Home

Predictions on Continual Learning


I think I know roughly what the solution to continual learning will look like. And by the end of the year I expect one of the big labs will have implemented it. I’ll write an update post before the end of 2026 to see if I was right.

Pre-training on text creates a bundle of algorithms which we call an LLM. Once developed, post-training tunes the relevance of these algorithms within the model to align its behaviour to particular use cases, like being a helpful assistant.

The common approach to continual learning at the moment is to create a structured memory and have the LLM populate it with information it identifies as important. During inference, the LLM uses in-context learning to adapt its output to these memories. As a model experiences more text, it will grow its memory, but there are problems with doing so at scale: (a) VRAM is expensive, (b) increasing the supported context size of LLMs requires high-quality text with long-range dependencies, which is relatively rare, and (c) self-attention has quadratic time complexity.

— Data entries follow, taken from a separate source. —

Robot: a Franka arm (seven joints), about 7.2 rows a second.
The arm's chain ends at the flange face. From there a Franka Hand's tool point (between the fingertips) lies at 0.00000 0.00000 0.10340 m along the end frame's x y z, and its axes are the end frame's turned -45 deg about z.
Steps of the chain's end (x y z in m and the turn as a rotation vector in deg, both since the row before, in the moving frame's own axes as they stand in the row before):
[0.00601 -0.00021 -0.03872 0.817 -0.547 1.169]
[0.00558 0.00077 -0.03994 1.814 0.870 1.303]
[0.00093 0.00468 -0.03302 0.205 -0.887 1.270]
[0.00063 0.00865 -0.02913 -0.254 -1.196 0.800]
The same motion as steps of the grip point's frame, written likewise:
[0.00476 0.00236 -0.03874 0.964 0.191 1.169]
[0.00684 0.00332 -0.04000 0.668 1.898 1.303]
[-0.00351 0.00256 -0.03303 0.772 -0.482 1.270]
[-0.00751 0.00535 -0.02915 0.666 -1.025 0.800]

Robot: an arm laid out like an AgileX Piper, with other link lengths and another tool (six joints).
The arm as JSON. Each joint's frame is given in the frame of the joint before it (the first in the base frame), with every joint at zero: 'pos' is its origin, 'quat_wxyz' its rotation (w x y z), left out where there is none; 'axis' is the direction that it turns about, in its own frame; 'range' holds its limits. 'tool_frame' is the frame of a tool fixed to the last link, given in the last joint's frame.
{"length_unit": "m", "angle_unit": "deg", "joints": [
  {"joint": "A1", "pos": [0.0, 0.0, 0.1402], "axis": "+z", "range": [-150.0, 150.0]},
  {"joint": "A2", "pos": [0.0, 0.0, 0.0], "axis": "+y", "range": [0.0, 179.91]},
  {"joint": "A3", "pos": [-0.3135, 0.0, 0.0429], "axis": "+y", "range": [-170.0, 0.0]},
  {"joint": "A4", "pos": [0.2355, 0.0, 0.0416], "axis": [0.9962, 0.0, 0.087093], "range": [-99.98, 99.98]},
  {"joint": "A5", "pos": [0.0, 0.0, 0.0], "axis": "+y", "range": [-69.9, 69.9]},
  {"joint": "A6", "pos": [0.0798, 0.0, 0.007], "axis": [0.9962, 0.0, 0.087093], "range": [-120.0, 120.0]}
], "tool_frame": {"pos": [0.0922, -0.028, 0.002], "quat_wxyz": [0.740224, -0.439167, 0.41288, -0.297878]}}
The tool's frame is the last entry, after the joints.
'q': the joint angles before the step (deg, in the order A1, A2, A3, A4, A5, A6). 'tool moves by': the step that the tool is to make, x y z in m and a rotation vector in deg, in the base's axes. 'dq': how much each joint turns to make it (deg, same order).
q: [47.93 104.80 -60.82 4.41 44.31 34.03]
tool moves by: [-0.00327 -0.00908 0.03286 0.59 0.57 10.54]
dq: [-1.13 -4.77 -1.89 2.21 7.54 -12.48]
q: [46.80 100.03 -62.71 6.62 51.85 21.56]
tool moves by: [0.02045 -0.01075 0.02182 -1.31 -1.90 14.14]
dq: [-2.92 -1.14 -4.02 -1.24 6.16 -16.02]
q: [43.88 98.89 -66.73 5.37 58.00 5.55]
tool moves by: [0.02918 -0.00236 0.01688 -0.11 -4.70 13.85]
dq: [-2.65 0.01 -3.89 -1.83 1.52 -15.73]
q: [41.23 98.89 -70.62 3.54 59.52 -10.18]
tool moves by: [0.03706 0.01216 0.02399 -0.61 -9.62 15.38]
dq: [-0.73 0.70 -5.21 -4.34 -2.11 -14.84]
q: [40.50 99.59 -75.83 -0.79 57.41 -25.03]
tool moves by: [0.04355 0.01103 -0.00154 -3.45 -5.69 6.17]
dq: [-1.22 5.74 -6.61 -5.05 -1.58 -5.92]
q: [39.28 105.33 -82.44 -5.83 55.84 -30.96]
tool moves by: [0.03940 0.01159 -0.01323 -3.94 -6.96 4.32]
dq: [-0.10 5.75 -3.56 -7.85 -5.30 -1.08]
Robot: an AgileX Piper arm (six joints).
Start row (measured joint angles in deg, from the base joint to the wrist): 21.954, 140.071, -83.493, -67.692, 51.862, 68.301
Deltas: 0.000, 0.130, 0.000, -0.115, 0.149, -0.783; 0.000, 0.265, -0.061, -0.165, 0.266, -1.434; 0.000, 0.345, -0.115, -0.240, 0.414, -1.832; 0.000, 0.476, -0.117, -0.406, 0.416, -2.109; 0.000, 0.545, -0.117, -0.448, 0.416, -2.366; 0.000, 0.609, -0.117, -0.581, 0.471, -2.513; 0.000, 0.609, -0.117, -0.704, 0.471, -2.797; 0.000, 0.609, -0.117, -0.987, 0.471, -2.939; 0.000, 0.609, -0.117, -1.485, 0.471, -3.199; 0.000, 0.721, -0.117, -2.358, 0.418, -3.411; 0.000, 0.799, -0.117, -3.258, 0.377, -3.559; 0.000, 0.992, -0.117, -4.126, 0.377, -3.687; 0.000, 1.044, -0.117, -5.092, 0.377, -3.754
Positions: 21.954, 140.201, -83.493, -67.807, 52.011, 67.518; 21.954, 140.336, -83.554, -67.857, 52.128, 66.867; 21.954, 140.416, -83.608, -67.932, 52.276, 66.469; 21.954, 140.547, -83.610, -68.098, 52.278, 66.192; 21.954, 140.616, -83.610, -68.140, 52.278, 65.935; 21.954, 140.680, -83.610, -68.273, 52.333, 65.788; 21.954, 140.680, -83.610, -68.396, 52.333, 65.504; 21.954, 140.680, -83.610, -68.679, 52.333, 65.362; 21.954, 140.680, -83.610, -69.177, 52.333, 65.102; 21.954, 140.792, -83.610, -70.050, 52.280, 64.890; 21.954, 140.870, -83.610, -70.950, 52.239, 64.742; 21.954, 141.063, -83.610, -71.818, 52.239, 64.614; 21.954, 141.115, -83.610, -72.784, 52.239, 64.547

Instead, we need a way to compress the memory and access it efficiently during inference. A naive approach would be to periodically optimize the model on generated trajectories so context is baked directly into its weights. The Titans paper1 proposes a smart optimizer step on an explicit fixed-size memory module rather than updating the model’s weights. The challenge with these approaches is deciding how to weight the experiences, since (a) ‘garbage in, garbage out’ implies that a conversation with someone stupid will make the LLM stupid as well, (b) a dataset of self-generated tokens will likely be quite small, and (c) the training signal would be too raw and noisy, making optimization inefficient.

To solve this, I think the big labs will leverage features from within the LLMs themselves that correspond to meaningful changes in behaviour. This makes it possible to optimize over trajectories efficiently due to (a) the denoising nature of projection onto feature directions (less variance) and (b) the selection of directions being conducive to useful learning (beneficial biases). The process of finding such features could involve both human and automated methods.

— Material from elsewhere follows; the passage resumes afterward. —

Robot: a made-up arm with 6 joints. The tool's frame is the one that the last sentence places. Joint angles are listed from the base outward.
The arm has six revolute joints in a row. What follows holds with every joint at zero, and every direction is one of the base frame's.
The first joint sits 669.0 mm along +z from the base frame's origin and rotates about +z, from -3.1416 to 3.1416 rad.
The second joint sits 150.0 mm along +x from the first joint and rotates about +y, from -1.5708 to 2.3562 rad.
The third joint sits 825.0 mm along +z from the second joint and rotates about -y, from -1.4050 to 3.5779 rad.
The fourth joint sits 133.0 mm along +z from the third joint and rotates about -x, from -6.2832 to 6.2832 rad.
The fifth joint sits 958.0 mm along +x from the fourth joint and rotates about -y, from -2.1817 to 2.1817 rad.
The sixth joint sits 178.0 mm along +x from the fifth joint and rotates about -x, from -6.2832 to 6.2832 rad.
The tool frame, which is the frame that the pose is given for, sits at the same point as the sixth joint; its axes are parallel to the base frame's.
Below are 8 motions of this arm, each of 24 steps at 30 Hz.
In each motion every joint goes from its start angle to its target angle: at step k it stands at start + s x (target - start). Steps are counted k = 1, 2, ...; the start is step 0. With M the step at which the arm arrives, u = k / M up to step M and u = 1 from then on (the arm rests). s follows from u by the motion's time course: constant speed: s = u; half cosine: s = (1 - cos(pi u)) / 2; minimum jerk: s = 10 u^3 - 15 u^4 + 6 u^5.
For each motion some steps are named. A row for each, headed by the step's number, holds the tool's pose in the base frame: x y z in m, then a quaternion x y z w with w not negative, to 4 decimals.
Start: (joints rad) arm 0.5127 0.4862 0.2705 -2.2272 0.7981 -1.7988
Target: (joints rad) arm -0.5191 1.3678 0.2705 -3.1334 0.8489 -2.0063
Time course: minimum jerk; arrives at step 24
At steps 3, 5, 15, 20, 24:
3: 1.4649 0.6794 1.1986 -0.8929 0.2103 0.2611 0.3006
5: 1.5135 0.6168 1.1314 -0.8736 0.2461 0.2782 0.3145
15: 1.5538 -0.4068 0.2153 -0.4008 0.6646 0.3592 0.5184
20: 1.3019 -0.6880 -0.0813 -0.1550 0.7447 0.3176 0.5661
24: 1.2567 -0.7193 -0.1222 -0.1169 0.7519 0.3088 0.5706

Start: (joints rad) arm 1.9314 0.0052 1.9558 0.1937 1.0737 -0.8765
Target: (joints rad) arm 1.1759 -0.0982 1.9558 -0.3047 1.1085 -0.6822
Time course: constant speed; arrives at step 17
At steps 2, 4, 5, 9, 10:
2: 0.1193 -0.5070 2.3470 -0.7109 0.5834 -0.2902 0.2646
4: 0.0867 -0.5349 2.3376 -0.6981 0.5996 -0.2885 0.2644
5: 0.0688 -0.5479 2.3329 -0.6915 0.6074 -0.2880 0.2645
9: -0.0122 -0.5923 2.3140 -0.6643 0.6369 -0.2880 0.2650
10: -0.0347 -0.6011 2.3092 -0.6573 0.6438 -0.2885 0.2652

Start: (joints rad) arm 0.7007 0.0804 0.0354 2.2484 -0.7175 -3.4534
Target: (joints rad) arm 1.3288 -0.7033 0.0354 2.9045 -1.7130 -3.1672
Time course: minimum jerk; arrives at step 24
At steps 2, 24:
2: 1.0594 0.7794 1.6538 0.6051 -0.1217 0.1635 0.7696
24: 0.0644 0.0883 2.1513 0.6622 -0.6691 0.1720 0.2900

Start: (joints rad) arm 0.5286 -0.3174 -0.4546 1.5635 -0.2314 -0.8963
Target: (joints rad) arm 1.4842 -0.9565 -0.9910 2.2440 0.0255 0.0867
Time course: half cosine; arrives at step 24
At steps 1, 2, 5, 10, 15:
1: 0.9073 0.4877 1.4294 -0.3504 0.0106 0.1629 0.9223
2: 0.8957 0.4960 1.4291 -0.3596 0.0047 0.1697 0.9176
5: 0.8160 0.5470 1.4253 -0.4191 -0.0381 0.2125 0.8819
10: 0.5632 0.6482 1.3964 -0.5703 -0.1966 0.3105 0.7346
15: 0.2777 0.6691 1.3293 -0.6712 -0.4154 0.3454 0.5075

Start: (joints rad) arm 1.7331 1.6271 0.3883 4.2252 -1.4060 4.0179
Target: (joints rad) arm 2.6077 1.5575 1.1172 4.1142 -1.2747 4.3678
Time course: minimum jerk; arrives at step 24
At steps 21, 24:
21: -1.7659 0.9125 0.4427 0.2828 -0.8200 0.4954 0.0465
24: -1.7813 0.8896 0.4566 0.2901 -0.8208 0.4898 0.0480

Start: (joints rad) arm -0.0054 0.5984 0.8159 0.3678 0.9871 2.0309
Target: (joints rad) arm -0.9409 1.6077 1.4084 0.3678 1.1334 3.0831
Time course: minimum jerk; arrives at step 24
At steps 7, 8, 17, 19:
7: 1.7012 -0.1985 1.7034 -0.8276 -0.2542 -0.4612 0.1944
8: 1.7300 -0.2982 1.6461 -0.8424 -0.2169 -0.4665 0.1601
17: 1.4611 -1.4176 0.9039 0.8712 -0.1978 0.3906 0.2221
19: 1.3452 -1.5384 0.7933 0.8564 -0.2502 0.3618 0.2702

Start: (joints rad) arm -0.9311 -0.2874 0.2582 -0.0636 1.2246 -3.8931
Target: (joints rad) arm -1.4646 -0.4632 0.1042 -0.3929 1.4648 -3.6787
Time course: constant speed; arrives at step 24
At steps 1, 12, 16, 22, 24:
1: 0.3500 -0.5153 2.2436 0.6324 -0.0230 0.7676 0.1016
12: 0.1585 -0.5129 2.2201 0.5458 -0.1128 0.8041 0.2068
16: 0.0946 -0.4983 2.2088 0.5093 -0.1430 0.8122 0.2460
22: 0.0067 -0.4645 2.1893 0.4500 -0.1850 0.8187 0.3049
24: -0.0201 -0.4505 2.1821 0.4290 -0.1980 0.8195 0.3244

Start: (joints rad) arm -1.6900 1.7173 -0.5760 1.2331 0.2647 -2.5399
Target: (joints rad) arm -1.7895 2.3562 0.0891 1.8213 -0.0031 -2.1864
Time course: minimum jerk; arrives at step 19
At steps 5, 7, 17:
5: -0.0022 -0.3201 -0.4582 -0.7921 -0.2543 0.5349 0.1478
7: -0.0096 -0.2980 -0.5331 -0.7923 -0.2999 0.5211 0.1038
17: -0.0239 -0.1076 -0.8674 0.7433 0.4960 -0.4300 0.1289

A blog post from Thinking Machines showed that on-policy distillation using a rank-32 LoRA on Qwen3-8B was able to match full supervised fine-tuning at $9\times$ lower cost2. Intuitively, this shows that the model contains latent abilities that are unlocked by low-rank modifications to its weights. While this holds when optimizing on specific datasets, I hypothesize that it also holds in reverse: by fine-tuning a feature-constrained LoRA at test time, the model will achieve continual learning.

Let’s consider two practical applications of continual learning and how features could be selected to enable online learning:

  1. Coding agent: bundle it with features related to software design, syntax style, and high-level engineering behaviours. Depending on the environment and agents it interacts with, the coding agent should be able to adapt its behaviour to become e.g. an architect, a fixer, a tech lead, or a coding machine3.
  2. Home assistant: bundle it with features focused on human emotions and relationships. For instance, some people prefer a more direct communication style than others. This type of trait can be personalized for each user based on interaction history and has been studied at length in research on personas4.

I’m excited to try this myself, perhaps using SAE features from one of the Gemma models, or by generating my own features on one of the OLMo models.